DESCRIPTION OF THE TASK => Repeat every entry in full. Match each line exactly.

(DATA FOR THIS EXERCISE)

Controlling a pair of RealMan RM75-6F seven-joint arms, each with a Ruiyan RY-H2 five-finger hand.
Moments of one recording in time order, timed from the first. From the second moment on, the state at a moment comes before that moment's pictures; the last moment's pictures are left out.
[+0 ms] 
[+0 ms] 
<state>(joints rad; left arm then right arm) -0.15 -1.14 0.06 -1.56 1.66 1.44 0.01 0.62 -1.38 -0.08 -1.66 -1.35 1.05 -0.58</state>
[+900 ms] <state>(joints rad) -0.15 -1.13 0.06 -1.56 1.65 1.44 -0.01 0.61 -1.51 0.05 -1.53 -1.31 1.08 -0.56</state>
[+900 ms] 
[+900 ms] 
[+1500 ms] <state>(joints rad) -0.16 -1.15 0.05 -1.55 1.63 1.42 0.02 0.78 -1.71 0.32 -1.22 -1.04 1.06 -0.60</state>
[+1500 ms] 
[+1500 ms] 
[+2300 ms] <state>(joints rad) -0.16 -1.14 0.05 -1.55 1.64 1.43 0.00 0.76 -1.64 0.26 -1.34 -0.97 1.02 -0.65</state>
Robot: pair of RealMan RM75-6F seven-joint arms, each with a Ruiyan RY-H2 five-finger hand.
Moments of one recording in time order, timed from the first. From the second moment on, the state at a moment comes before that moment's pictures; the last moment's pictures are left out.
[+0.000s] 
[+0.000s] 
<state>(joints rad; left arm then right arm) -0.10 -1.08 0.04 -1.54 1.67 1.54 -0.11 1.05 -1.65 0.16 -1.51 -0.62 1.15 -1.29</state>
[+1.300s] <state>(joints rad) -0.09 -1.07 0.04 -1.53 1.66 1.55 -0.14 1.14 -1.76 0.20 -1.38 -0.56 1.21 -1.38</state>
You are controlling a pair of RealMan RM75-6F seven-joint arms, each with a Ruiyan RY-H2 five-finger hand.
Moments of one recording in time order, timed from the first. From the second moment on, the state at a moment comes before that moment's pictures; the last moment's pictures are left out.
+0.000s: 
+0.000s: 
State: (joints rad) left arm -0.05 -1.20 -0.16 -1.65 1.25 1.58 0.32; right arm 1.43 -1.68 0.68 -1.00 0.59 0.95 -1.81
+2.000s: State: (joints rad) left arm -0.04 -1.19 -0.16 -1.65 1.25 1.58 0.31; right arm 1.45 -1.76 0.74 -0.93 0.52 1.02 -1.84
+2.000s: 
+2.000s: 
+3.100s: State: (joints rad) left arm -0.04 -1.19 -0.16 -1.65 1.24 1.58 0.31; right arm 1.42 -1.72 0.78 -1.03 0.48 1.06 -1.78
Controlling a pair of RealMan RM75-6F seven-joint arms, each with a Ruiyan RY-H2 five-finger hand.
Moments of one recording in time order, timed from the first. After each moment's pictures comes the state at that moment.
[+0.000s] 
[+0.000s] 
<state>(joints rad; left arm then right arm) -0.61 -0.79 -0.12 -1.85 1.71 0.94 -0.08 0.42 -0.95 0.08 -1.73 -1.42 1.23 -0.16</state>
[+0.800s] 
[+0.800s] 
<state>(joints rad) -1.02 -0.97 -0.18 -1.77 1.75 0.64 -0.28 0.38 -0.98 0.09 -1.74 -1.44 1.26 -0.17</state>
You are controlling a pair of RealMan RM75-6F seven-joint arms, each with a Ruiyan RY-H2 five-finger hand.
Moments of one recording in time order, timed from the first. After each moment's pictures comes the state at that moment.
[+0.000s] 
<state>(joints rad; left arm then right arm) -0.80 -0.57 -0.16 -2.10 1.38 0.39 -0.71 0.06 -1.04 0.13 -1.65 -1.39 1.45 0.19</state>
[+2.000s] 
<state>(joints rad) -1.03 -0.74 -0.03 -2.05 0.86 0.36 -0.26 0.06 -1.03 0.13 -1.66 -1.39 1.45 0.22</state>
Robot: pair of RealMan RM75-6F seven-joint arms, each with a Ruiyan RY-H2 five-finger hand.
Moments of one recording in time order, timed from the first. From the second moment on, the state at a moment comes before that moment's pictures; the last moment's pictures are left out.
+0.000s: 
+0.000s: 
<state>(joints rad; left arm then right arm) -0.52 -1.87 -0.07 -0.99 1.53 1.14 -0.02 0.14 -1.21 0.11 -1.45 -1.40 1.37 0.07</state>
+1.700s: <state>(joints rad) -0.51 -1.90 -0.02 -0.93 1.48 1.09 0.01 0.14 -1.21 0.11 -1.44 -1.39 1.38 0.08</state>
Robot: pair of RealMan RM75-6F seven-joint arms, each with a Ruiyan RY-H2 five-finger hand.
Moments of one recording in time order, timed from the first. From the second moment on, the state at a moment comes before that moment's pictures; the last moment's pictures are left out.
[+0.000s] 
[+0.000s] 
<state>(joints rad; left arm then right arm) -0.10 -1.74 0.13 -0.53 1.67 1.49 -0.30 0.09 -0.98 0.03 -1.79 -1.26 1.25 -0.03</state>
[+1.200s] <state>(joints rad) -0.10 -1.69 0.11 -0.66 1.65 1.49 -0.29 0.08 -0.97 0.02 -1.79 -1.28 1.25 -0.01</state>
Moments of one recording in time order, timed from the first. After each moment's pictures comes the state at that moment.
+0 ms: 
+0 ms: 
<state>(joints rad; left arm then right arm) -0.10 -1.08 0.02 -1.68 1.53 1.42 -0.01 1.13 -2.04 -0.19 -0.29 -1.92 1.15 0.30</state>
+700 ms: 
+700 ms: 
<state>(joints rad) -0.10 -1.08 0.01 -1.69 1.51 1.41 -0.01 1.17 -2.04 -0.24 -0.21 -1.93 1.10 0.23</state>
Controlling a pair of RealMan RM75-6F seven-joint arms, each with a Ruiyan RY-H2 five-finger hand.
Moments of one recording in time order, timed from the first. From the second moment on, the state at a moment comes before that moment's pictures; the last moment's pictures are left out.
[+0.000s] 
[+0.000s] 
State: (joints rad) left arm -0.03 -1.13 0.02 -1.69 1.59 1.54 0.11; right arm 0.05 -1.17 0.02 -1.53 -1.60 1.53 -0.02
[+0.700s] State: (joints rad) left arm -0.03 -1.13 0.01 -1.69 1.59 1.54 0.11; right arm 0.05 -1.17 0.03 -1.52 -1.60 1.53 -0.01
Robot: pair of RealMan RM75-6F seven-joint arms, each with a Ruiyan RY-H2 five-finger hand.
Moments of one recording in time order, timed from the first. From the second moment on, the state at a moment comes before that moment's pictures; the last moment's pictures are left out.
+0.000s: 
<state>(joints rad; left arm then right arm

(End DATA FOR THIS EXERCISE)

RESPONSE TO THIS TASK =>
Controlling a pair of RealMan RM75-6F seven-joint arms, each with a Ruiyan RY-H2 five-finger hand.
Moments of one recording in time order, timed from the first. From the second moment on, the state at a moment comes before that moment's pictures; the last moment's pictures are left out.
[+0 ms] 
[+0 ms] 
<state>(joints rad; left arm then right arm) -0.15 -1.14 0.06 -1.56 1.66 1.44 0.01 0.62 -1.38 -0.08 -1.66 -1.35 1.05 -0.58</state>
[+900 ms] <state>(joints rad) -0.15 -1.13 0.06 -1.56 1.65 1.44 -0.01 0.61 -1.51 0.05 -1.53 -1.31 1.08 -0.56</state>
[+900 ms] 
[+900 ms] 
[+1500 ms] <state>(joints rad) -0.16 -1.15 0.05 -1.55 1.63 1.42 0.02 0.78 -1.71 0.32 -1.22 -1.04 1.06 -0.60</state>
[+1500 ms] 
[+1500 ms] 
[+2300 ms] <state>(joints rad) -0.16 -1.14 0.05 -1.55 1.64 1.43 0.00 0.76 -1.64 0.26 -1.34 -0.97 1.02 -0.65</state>
Robot: pair of RealMan RM75-6F seven-joint arms, each with a Ruiyan RY-H2 five-finger hand.
Moments of one recording in time order, timed from the first. From the second moment on, the state at a moment comes before that moment's pictures; the last moment's pictures are left out.
[+0.000s] 
[+0.000s] 
<state>(joints rad; left arm then right arm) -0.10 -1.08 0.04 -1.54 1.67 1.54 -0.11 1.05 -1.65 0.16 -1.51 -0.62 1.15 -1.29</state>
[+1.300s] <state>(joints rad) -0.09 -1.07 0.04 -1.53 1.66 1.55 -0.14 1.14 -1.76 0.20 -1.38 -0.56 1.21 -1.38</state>
You are controlling a pair of RealMan RM75-6F seven-joint arms, each with a Ruiyan RY-H2 five-finger hand.
Moments of one recording in time order, timed from the first. From the second moment on, the state at a moment comes before that moment's pictures; the last moment's pictures are left out.
+0.000s: 
+0.000s: 
State: (joints rad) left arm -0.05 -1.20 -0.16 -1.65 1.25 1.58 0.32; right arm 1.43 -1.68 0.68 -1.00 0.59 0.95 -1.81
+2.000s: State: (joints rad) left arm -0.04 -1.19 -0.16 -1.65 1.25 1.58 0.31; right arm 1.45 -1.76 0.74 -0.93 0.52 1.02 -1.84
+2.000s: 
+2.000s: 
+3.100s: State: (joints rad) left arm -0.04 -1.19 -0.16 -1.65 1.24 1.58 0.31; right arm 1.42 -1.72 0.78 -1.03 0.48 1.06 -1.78
Controlling a pair of RealMan RM75-6F seven-joint arms, each with a Ruiyan RY-H2 five-finger hand.
Moments of one recording in time order, timed from the first. After each moment's pictures comes the state at that moment.
[+0.000s] 
[+0.000s] 
<state>(joints rad; left arm then right arm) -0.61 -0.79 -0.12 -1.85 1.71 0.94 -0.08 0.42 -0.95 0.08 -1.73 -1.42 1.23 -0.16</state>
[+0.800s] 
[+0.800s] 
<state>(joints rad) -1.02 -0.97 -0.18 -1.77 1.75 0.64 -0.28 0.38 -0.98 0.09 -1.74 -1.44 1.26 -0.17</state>
You are controlling a pair of RealMan RM75-6F seven-joint arms, each with a Ruiyan RY-H2 five-finger hand.
Moments of one recording in time order, timed from the first. After each moment's pictures comes the state at that moment.
[+0.000s] 
<state>(joints rad; left arm then right arm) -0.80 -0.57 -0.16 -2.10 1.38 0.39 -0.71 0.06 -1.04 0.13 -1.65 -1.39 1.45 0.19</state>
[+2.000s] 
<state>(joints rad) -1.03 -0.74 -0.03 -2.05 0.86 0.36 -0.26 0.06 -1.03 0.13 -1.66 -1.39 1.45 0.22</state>
Robot: pair of RealMan RM75-6F seven-joint arms, each with a Ruiyan RY-H2 five-finger hand.
Moments of one recording in time order, timed from the first. From the second moment on, the state at a moment comes before that moment's pictures; the last moment's pictures are left out.
+0.000s: 
+0.000s: 
<state>(joints rad; left arm then right arm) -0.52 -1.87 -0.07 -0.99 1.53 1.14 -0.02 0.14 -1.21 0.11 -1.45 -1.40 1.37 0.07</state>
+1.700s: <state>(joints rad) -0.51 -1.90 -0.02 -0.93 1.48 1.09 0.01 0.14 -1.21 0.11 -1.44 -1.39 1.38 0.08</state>
Robot: pair of RealMan RM75-6F seven-joint arms, each with a Ruiyan RY-H2 five-finger hand.
Moments of one recording in time order, timed from the first. From the second moment on, the state at a moment comes before that moment's pictures; the last moment's pictures are left out.
[+0.000s] 
[+0.000s] 
<state>(joints rad; left arm then right arm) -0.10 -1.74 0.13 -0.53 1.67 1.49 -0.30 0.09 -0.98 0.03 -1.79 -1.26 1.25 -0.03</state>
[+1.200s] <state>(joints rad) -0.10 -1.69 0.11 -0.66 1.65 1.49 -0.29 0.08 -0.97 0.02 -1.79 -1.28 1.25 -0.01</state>
Moments of one recording in time order, timed from the first. After each moment's pictures comes the state at that moment.
+0 ms: 
+0 ms: 
<state>(joints rad; left arm then right arm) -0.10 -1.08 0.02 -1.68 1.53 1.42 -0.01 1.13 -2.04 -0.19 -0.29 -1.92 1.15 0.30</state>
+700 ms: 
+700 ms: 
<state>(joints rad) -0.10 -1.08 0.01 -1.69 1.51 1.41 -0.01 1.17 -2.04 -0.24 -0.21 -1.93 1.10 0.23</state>
Controlling a pair of RealMan RM75-6F seven-joint arms, each with a Ruiyan RY-H2 five-finger hand.
Moments of one recording in time order, timed from the first. From the second moment on, the state at a moment comes before that moment's pictures; the last moment's pictures are left out.
[+0.000s] 
[+0.000s] 
State: (joints rad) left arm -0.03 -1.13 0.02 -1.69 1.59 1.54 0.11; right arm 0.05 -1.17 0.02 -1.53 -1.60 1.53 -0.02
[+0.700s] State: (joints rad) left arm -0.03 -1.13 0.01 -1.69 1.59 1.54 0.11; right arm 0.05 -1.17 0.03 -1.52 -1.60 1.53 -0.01
Robot: pair of RealMan RM75-6F seven-joint arms, each with a Ruiyan RY-H2 five-finger hand.
Moments of one recording in time order, timed from the first. From the second moment on, the state at a moment comes before that moment's pictures; the last moment's pictures are left out.
+0.000s: 
<state>(joints rad; left arm then right arm

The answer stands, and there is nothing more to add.